Aiming to Please – Opmerkingen 14

Vanavond maken we een begin met het derde deel van het boek van ds. Wes Bredenhof. Het eerste deel ging over de drie uitgangspunten: het genadeverbond als de basis. Het Regulative Principle of Worship, lees ZONDAG 35, Antwoord 96, ’God op geen andere manier vereren dan Hij in Zijn Woord bevolen heeft’ als de norm. En de verbondsstructuur als de uitwerking van de eerste twee.

In het tweede deel kwamen de elementen van de eredienst aan de orde. Vanaf het Votum (liever nog: de oproep van de kant van de HEERE) via ‘wat zingen we?’, de schuldbelijdenis en genadeverkondiging, de prediking, de gebeden en de collecte tot en met de zegen aan het eind. U kunt dat allemaal, 13 artikelen, lezen op de site van DGK Bedum onder ‘Overdenkingen’ en dan ‘Liturgie’.

Nu het derde deel over ‘w.v.t.t.k.’, oftewel ‘wat verder ter tafel komt’. Namelijk doop, avondmaal, tweede dienst en catechismusprediking, geloofsbelijdenis, omstandigheden, begeleiding, gedachtenisdagen en tenslotte: de gereformeerde eredienst en de zending.

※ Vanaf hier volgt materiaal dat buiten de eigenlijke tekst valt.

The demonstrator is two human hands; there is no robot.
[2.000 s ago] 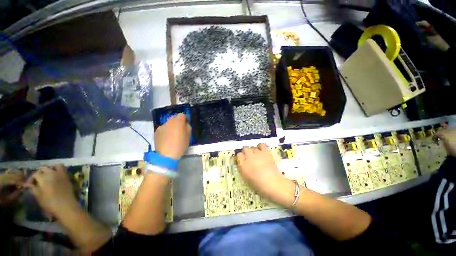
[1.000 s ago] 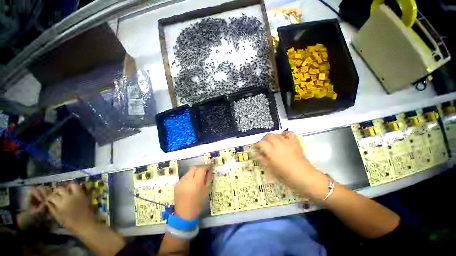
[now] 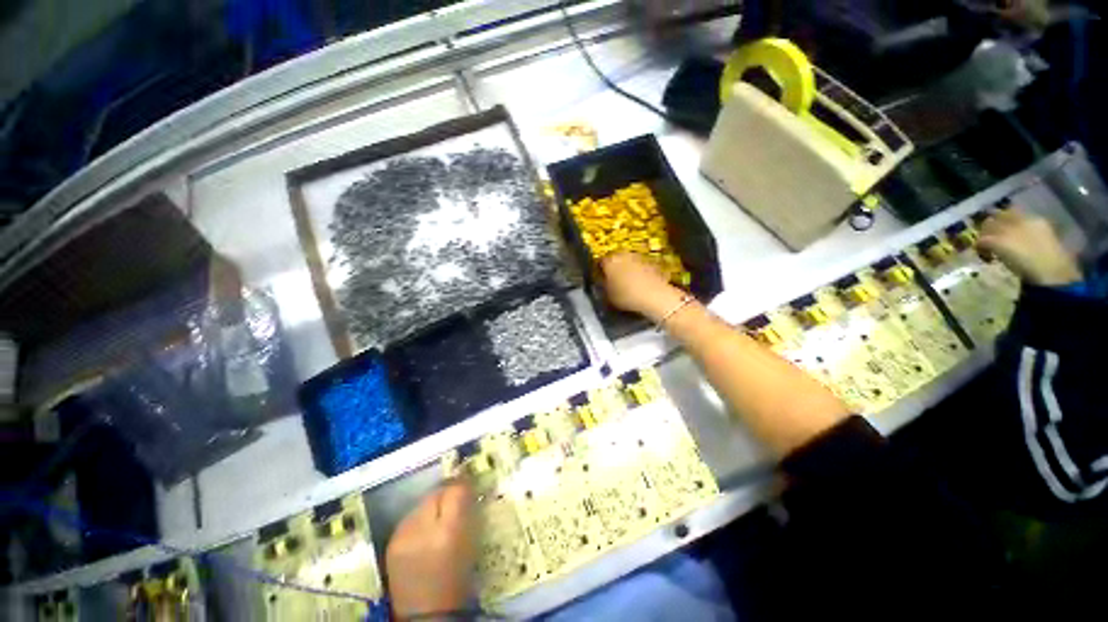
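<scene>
My right hand (image 3: 638,287) reaches into the large black bin (image 3: 695,231), its fingertips among the yellow blocks (image 3: 626,222); whether it grips one is hidden. My left hand (image 3: 430,549) is blurred at the left end of a row of pale printed circuit boards (image 3: 595,492), near the top edge; I cannot tell whether its fingers hold anything. Yellow parts stand along the far edge of these boards. The blue strap at my left wrist is mostly cut off by the bottom edge.
Small black bins hold blue parts (image 3: 359,413), dark parts (image 3: 457,379) and silver-grey parts (image 3: 535,340). Behind them is a shallow tray (image 3: 318,261) of loose components. A tape dispenser (image 3: 784,158) stands right, a plastic bag (image 3: 249,352) left. Another person's hand (image 3: 1027,247) is over boards at far right.
The view has turned and shifted right. My right hand has moved from the boards into the yellow-block bin. My left hand remains by the left end of the board row.
</scene>
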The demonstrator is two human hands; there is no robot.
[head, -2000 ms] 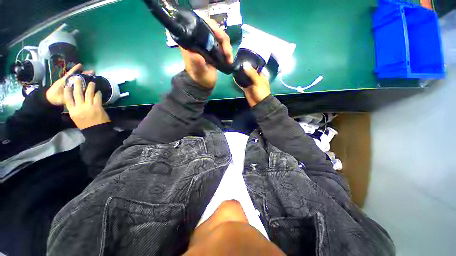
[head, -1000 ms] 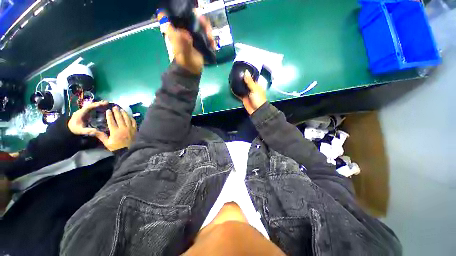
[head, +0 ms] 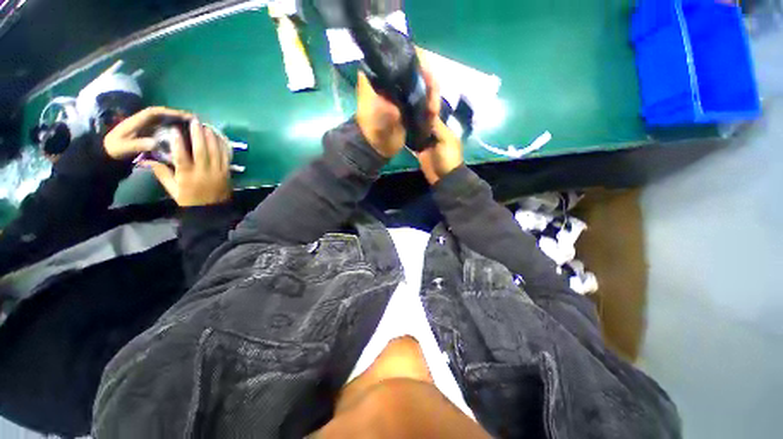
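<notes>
My left hand (head: 384, 116) is closed around the black electric screwdriver (head: 397, 67). The tool slants down from the top edge, and its lower end is over the camera unit's black head. My right hand (head: 443, 154) holds the security camera unit by that head at the bench's front edge. The head is mostly hidden by the screwdriver and my hands. The unit's white housing (head: 468, 81) lies on the bench to the right, and its white pigtail cable (head: 515, 151) trails right. The tool's tip and any screw cannot be seen.
A blue bin (head: 694, 64) stands at the bench's right end. A slim yellow-white tube (head: 294, 53) lies beside the partly hidden feeder (head: 345, 45). A neighbour's hands (head: 202, 167) hold a unit at left, near other units (head: 112, 93). A cardboard box (head: 620, 274) holds white pieces below.
My left hand moved the screwdriver away to the left, by the feeder, then back right over the camera head. My right hand has kept hold of the unit. The neighbour's hands have shifted.
</notes>
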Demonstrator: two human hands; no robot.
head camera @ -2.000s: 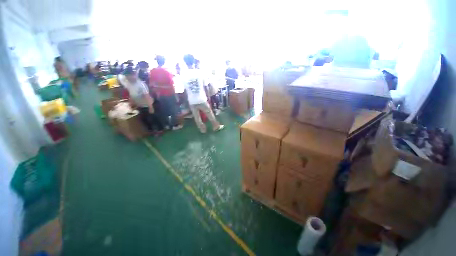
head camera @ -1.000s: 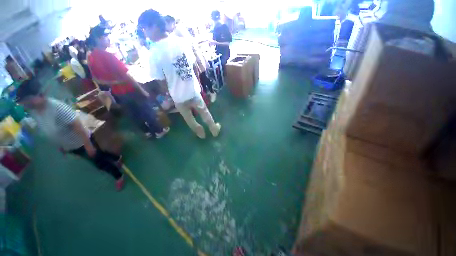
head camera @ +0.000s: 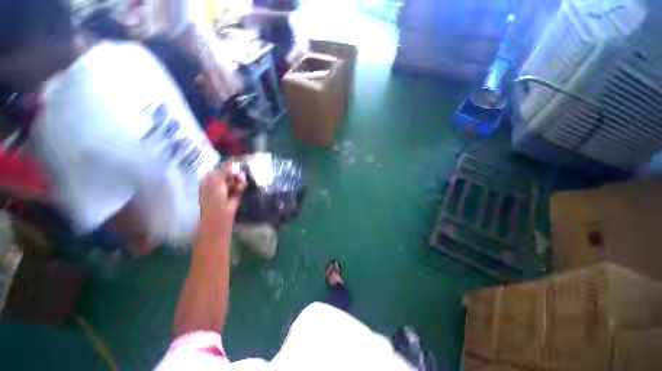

Vanavond dus over de doop en de bediening van de doop. En dan in het kader van de liturgie. Voor de gereformeerde kijk op de sacramenten verwijs ik u naar de Heidelbergse Catechismus, ZONDAG 25-31. De Nederlandse Geloofsbelijdenis, Artikel 33-35. En de Dordtse Leerregels, Hoofdstuk 5, Artikel 14.

Alleen de twee sacramenten van doop en avondmaal zijn een toevoeging bij het Woord. Verder niks. Dus geen video’s, geen opvoeren van toneel of drama, geen dans, e.d.

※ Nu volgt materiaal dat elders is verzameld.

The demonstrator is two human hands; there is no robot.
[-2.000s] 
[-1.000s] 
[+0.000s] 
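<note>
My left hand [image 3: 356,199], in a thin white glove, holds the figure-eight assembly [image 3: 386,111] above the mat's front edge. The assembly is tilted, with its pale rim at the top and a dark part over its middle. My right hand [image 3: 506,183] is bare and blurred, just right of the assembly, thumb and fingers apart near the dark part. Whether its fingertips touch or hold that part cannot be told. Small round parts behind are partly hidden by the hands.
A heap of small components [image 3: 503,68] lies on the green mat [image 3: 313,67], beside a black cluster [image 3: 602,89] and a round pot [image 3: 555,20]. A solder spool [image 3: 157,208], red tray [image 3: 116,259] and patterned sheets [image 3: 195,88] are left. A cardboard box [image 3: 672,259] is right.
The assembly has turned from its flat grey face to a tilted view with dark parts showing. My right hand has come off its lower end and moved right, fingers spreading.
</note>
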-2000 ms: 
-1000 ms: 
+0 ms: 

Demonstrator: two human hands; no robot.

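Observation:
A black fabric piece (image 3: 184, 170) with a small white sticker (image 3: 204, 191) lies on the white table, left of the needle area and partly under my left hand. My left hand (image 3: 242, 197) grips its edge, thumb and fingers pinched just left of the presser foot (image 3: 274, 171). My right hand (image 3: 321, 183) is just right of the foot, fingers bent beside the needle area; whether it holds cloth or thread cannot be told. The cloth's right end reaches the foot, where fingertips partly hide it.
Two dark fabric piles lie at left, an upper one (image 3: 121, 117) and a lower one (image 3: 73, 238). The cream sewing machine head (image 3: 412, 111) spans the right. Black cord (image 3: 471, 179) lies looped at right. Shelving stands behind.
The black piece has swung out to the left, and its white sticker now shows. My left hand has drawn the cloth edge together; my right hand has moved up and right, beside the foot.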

De doop is door onze Heere, Jezus Christus Zelf ingesteld, Mattheüs 28 slot. En de kerk heeft die de hele geschiedenis door dan ook bediend. Liturgische vragen daarbij zijn: ‘waar’, ‘wanneer’, ‘hoe’ e.d.?

Professor C. Trimp geeft in zijn boek ‘De gemeente en haar liturgie’ veel informatie over ‘De liturgie van de doop’. Dat is het vierde deel van zijn boek, blz. 155-238. Vier hoofdstukken, 1. De reformatie van de doopliturgie; 2. Het Nederlandse doopsformulier; 3. Pompa: ‘de duivel en heel zijn rijk’; en 4. Geroepen heiligen.

Luisteraar, ik zeg: lees en verwonder u, herlees en raak nog meer onder de indruk. Ik haal uit zijn boek aan wat hij schrijft over de gereformeerde doopsbediening tegen de achtergrond van hoe het vóór de Reformatie in de zestiende eeuw ging. Dat zijn de blz. 162-167.

1. De reformatoren verwijderen radicaal allerlei handelingen die men in de loop van de tijd heeft ingevoerd rond de eigenlijke doopsbediening. Trimp noemt dan: zalvingen, handoplegging, exorcismen (= uitdrijving, uitbanning van de duivel), de effatha-ritus, waarbij als het ware de oren en de neus van de dopeling worden geopend, en de afzwering van de duivel.

2. In plaats van allerlei ceremoniën komt bij de Reformatie het onderwijs in de genade die God door de doop aan Zijn volk schenkt. Omdat dat onderwijs in de gereformeerde kerken hetzelfde moet zijn, komen er de formulieren. Zo krijg je en houd je de eenheid op het punt van de bediening van de sacramenten – het tweede kenmerk en werkpunt van de trouwe kerk. In die formulieren staat centraal het genadeverbond tussen God en Zijn volk.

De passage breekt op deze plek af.